WHAT IS REQUIRED ▸
With the pictures set aside, return the lines below exactly, beginning at the first and ending at the line containing "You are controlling".
■ ■ ■
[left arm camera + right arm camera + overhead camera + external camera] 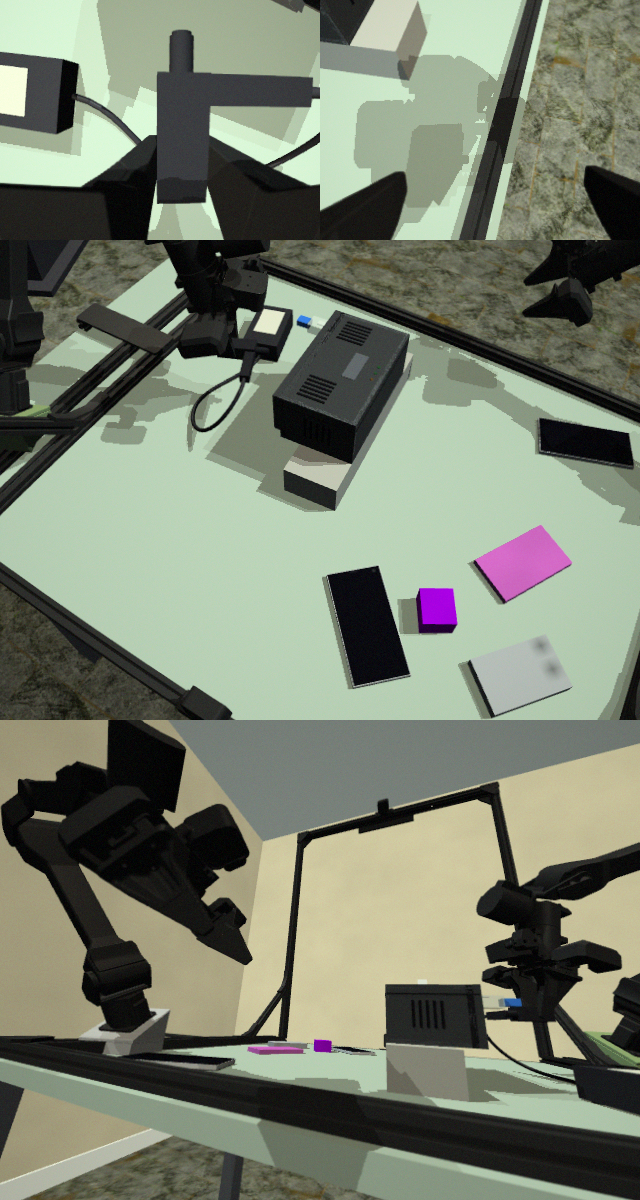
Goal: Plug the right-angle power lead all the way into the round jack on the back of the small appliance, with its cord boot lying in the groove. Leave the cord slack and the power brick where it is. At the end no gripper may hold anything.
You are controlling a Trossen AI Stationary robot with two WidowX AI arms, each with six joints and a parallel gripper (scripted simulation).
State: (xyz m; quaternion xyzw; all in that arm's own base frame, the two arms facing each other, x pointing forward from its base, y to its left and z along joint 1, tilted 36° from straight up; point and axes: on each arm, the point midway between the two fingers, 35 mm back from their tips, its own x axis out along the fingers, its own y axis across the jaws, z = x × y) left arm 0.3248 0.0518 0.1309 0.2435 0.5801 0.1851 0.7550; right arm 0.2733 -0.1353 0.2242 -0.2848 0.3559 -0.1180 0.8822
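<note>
Right now my left hand is 13 cm to the left of the white plug, 6 cm short of it and 2 cm above it. Round my left hand: purple cube (34 cm behind, 32 cm to the right, 12 cm below).
</note>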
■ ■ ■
RESULT FOR THIS EXERCISE ▸
[left arm camera + right arm camera + overhead camera + external camera] 
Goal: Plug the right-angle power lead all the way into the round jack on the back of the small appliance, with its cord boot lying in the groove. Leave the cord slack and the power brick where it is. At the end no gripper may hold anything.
You are controlling a Trossen AI Stationary robot with two WidowX AI arms, each with six joints and a parallel gripper (scripted simulation).

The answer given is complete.